*TO DO*. Write the lines below out exactly, dropping each picture.
== Segment start ==
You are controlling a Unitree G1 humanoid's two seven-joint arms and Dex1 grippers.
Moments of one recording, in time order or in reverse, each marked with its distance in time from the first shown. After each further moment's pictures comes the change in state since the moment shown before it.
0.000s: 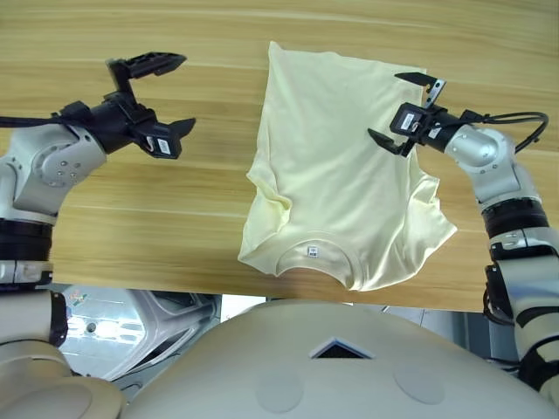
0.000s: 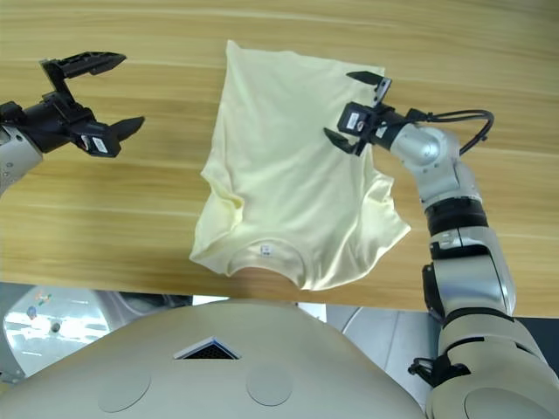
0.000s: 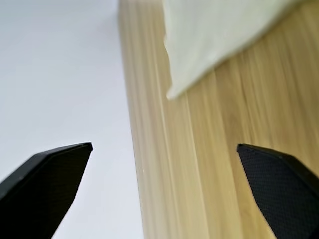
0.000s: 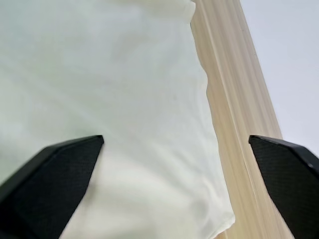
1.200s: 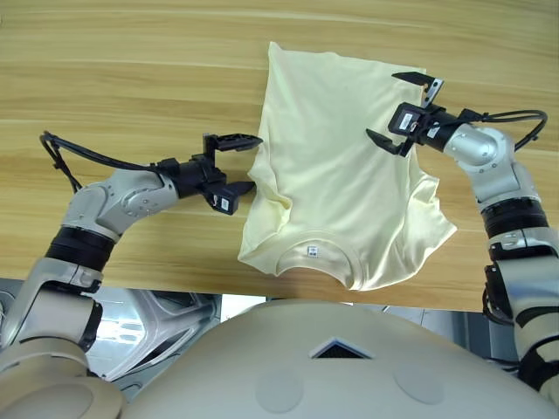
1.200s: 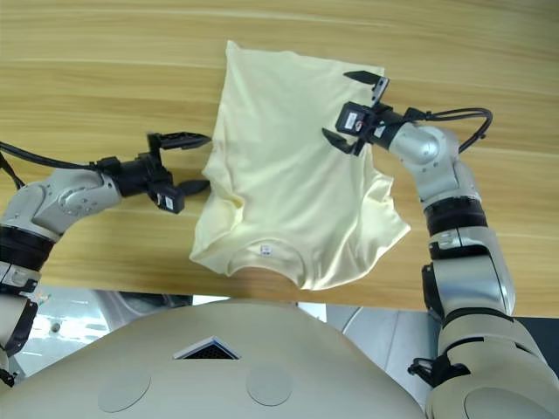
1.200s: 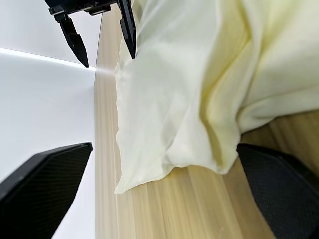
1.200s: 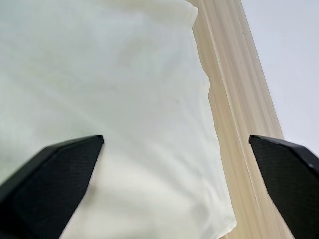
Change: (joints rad) left arm 0.041 -0.139 -0.236 -0.075 0.012 -0.076 0.051; right arm 0.005 0.002 0.000 -0.019 0.001 0.007 0.019
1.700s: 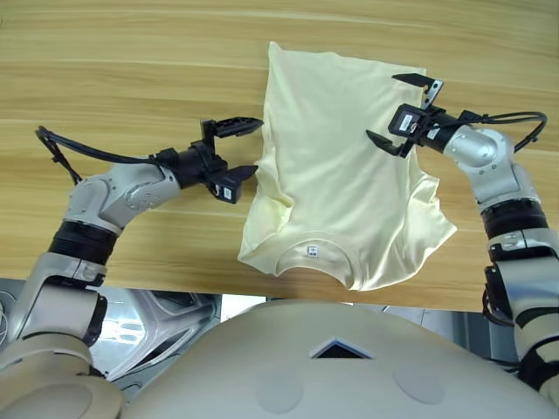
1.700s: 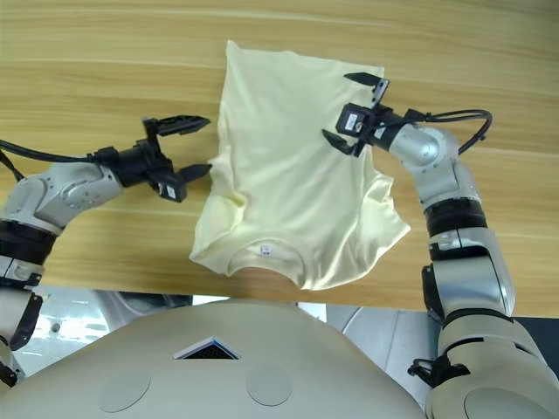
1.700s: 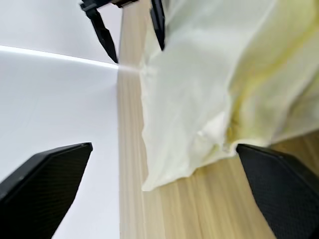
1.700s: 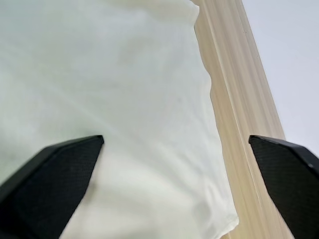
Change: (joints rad) left arm -0.025 -0.038 0.030 -0.014 0.050 -0.001 0.089; right arm 0.006 0.000 -0.002 0.000 0.001 0.000 -0.001
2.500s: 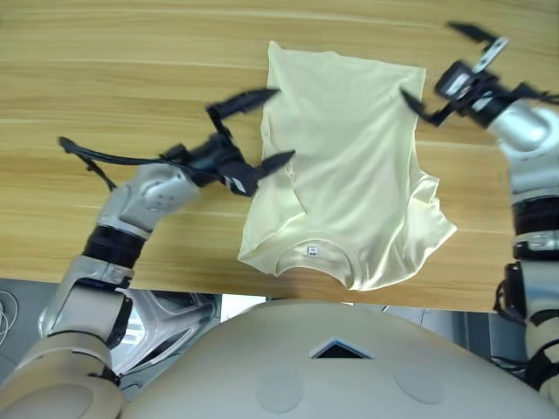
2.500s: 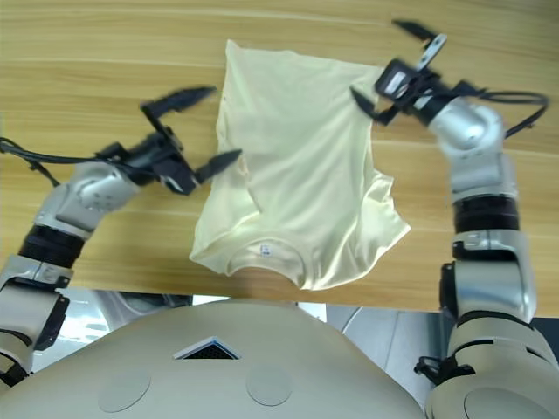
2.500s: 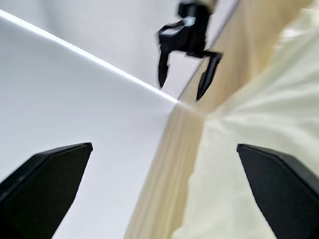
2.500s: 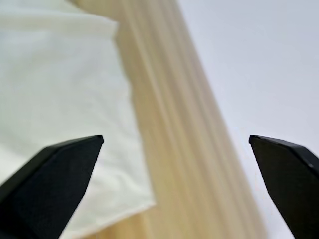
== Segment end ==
*EXERCISE OUTPUT*.
You are controlling a Unitree G1 humanoid's two seven-joint arms and Dex1 grippers.
Moments of one recording, in time order or in reverse, each marked with its distance in time from the first shown. After each further moment's pictures comes the change in state since the moment shown before it.
0.000s: 
0.000s: 
0.000s: 
0.000s: 
1.200s: 
1.200s: 
1.200s: 
1.200s: 
Change: (joints rad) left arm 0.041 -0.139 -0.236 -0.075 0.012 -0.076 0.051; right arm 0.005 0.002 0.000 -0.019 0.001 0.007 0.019
1.700s: 
1.700s: 
1.700s: 
1.700s: 
Change: (joints rad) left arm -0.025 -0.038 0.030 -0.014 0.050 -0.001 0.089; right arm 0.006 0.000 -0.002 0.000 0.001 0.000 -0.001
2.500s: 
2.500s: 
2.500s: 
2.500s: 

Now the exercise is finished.